## Assignment:
Please output the lines from the one with "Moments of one" through the end of the data exactly as written, omitting all pictures.

## Source material:
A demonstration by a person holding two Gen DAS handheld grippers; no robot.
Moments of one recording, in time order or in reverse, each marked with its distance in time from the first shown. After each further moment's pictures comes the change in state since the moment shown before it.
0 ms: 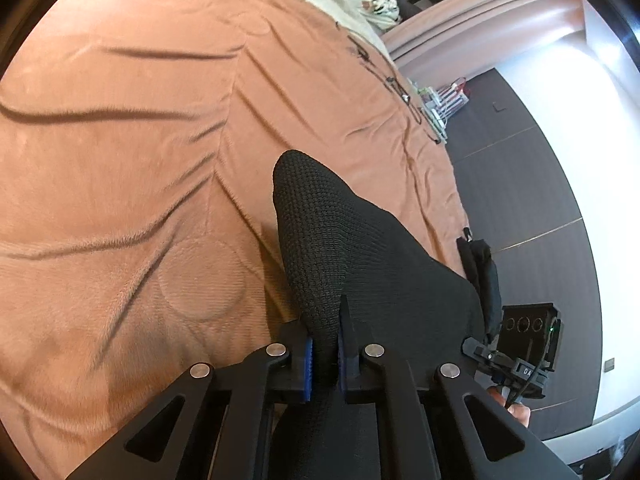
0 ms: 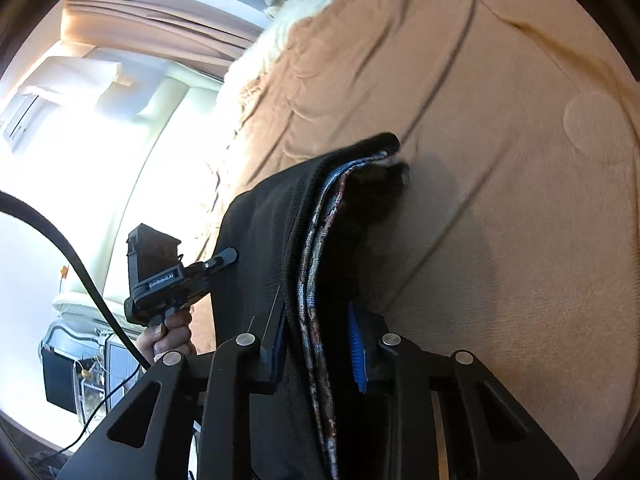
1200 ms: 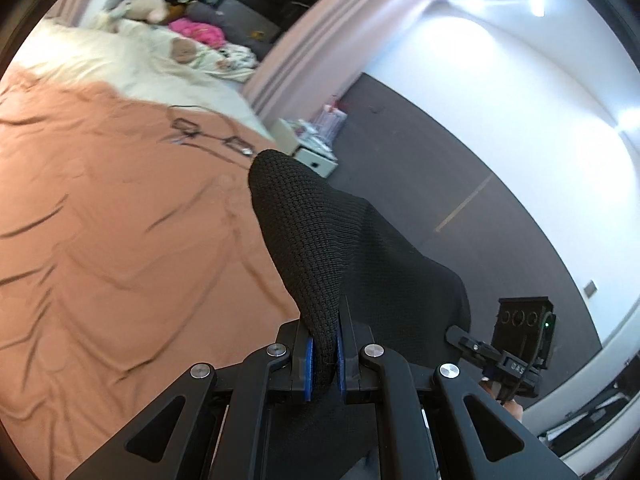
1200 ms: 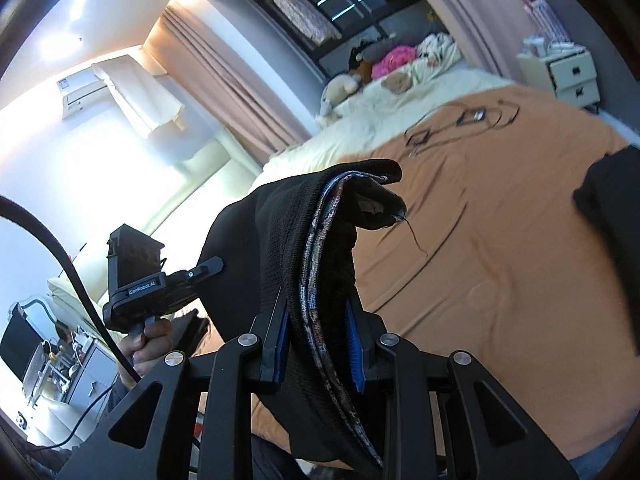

## Reply:
Moments of one recording, in time order or in reverse, each marked with its distance in time from the first shown. After each further moment's pictures comes the change in state since the moment shown before it.
0 ms: 
0 ms: 
1200 ms: 
1200 ms: 

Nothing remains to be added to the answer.